All patients of group 1 received conservative treatment aimed at reducing swelling and stimulating the function of the NAS, as well as dynamic observation by a neurologist. Within 1-2 months, complete restoration of sensitivity in the zone of innervation of the NAS was determined.

Patients of the 2nd group underwent removal of the dental implant from the lumen of the mandibular canal according to the timing of their visit, followed by treatment by a neurologist. A favorable outcome of treatment, when carried out in a timely manner as early as possible, was obtained in patients of group 2 without pain, despite the localization of the dental implant in the lumen of the canal. In 10 patients of group 2, in whom the implant was removed from 14 days to 2 months after damage to the NAS, restoration of nerve function began in the immediate postoperative period and ended by 6-8 months. With later removal of the dental implant (in 2 patients 6 months after injury), full restoration of NAS function was observed only after 1 year.

Two patients without pain refused treatment and further observation. In 4 patients with pain syndrome, dysesthesia with an unpleasant tint in the lower lip area persisted after 1 year. By this time, there was a restoration of pain and temperature sensitivity, but not in full, with a decrease in the area of ​​hypoesthesia of the lower lip to 5 cm.

The study made it possible to determine the doctor’s tactics in case of dysfunction of the NAS after dental implantation (see diagram).


Scheme 1. Scheme. Doctor's tactics for dysfunction of the inferior alveolar nerve (IAN) after dental implantation (DI).

conclusions

1. The appearance of pain after dental implantation and the absence of all types of tissue sensitivity in the zone of innervation of the NAS is an indication for removal of the dental implant.
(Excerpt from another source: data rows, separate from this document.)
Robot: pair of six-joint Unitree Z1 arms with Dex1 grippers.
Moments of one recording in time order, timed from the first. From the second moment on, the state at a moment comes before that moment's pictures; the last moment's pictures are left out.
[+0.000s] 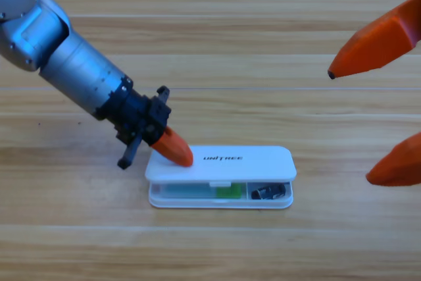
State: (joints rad) arm 0 -0.47 2.03 -1.16 0.40 -0.71 1.03; arm 1 0.91 1.38 -1.40 0.82 0.54 -0.46
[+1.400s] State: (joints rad) arm 0 -0.51 1.85 -1.03 0.44 -0.63 1.01; arm 1 0.91 1.38 -1.40 0.82 0.56 -0.46
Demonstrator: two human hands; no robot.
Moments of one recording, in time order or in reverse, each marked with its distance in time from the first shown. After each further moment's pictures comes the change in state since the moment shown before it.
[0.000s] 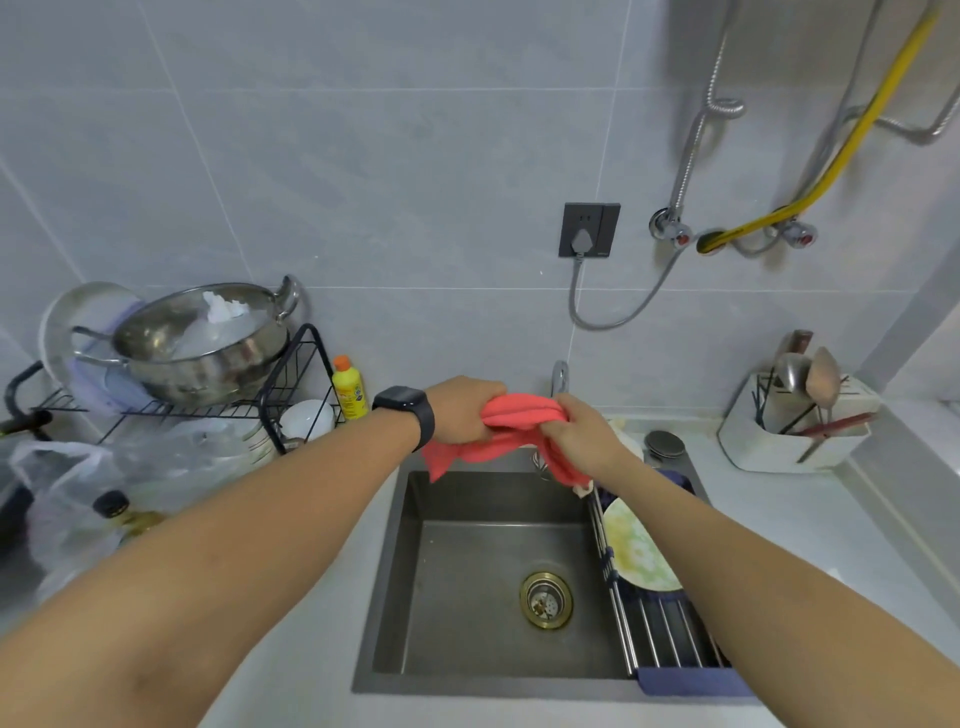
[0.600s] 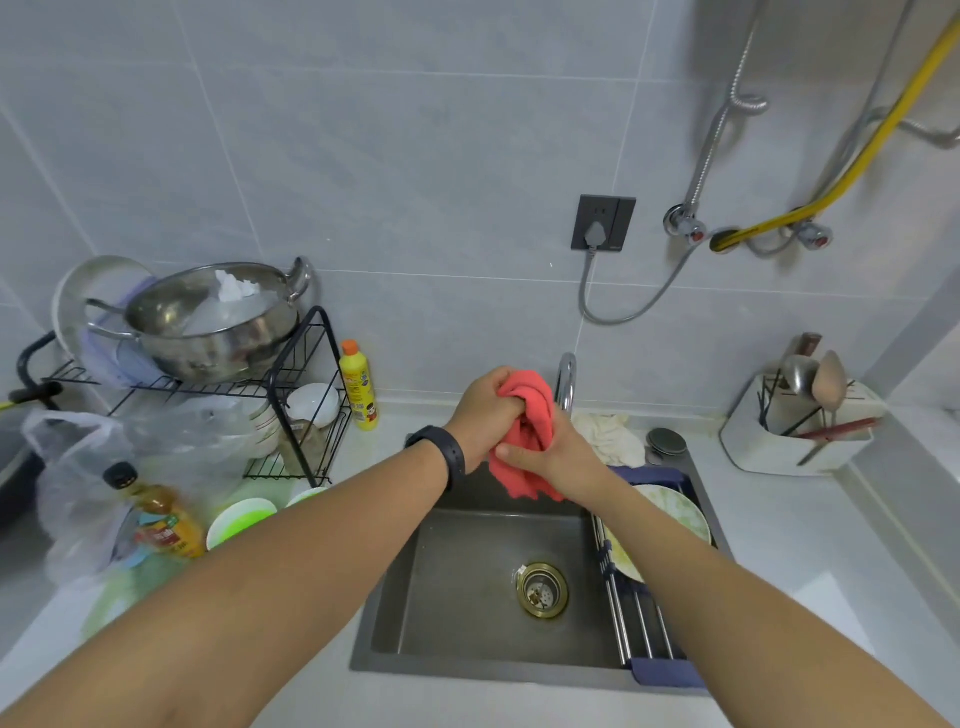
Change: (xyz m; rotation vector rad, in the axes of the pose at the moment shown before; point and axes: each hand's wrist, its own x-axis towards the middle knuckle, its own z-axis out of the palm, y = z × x) left_hand -0.013 0.041 0.045 -1.137 0.401 -0.205; right_hand -0.029 0.002 0.030 0.252 -0.213 -0.272
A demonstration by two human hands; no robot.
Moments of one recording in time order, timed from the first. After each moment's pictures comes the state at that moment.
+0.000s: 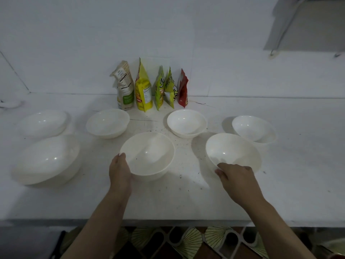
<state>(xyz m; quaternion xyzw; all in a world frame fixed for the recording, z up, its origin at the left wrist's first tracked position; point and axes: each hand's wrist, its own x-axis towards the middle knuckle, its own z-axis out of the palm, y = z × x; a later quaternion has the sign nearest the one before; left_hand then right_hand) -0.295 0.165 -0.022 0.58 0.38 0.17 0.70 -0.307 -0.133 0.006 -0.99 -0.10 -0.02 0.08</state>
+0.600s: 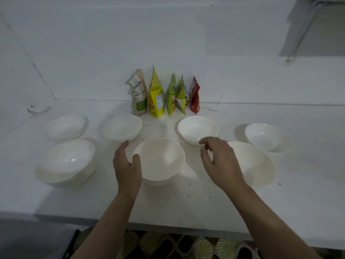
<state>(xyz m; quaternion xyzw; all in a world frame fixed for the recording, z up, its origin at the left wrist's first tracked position) -0.306 0.167 -0.006 0.74 0.25 0.30 0.54 -0.272 -0.070 0.034 -0.91 -0.18 -0.19 0.33</state>
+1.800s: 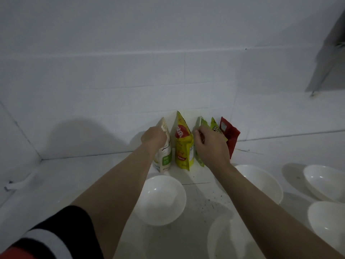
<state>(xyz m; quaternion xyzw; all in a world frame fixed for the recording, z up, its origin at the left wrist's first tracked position) 0.037 0.345 0.105 0.98 0.09 0.02 0.18 -0.058 0.173 0.111 -0.89 -0.07 -0.30 0.33</state>
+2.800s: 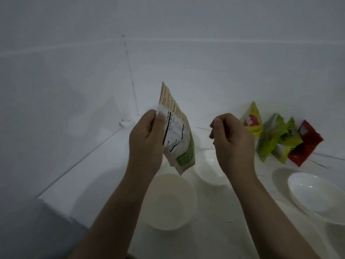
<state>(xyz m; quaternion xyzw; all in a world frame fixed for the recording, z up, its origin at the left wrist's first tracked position) -0.313 0.398 0.184 0.73 0.13 0.41 0.53 -0.223 0.260 0.159 -0.75 -0.26 -0.22 0.57</state>
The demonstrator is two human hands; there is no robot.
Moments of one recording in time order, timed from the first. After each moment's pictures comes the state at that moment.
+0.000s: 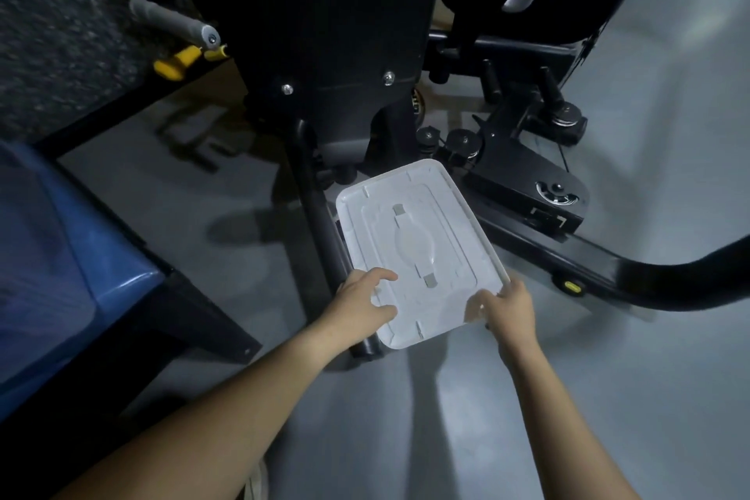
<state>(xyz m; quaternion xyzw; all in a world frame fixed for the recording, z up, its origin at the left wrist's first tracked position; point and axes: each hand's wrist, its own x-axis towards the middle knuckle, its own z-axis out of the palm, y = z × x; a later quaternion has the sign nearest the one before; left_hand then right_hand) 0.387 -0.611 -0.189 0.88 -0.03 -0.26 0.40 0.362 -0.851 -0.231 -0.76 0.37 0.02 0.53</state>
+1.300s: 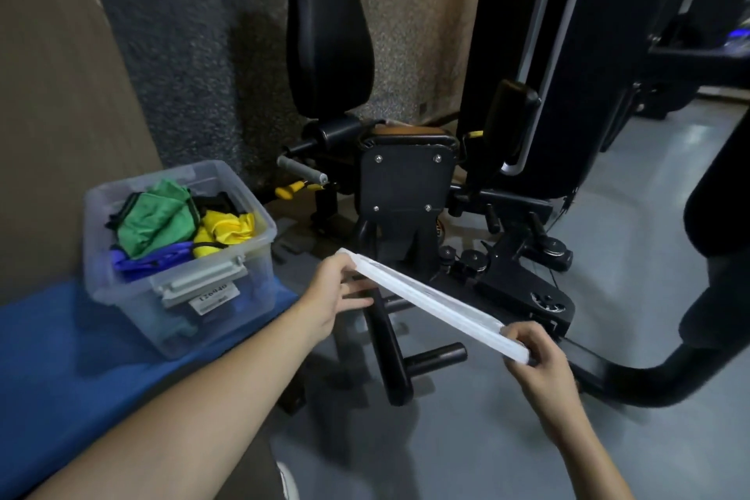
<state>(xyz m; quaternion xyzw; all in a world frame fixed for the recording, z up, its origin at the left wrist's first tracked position) 0.287 -0.520 0.046 0.60 0.14 -0.08 0.78 0.203 -0.815 -0.038 -0.81 0.01 -0.16 0.56</state>
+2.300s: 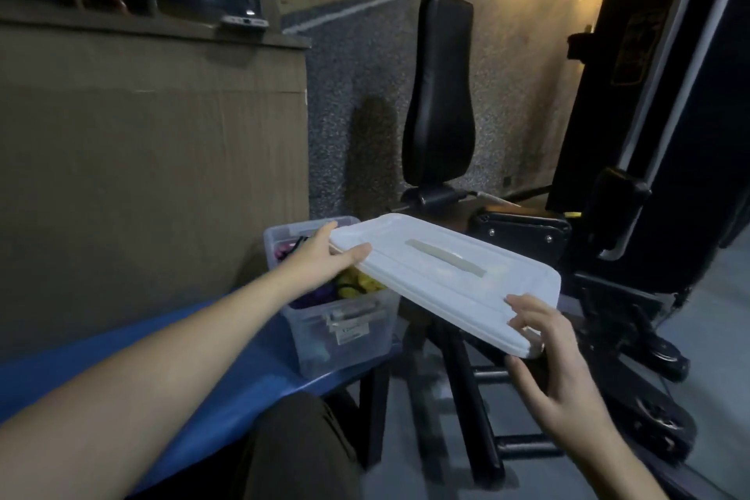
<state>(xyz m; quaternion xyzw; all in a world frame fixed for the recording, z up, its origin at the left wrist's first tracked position) 0.233 -0.309 0.176 0.89 0.05 0.08 0.45 0.173 -0.654 0.111 -0.80 -0.32 -0.25 0.44</state>
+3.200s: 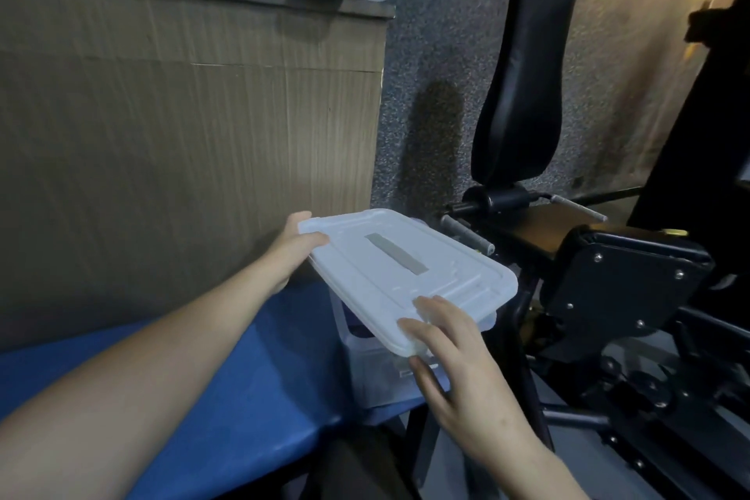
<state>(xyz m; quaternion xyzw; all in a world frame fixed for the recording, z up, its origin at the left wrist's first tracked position) 0.296 -0.151 0.131 0.76 0.18 0.16 0.61 0.235 -0.467 0.092 -0.82 -0.44 -0.19 0.30</state>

2. A mandatory research method for all patients with dysfunction of the NAS is computed tomography or dental volumetric tomography of the mandible to determine the localization of the dental implant relative to the mandibular canal.

3. If the dental implant is localized in the lumen of the mandibular canal and there are sensory disturbances, removal of the dental implant from the lumen of the canal as early as possible is indicated.

4. Detection of signs of dysfunction of the NAS after dental implantation is a clear indication for consultation and treatment with a neurologist.

5. If the dental implant is located outside the lumen of the mandibular canal, but in the presence of clinical symptoms of dysfunction of the NAS, it is necessary to carry out conservative therapy and dynamic observation together with a neurologist for 8 weeks with mandatory recording of the dynamics of the complication.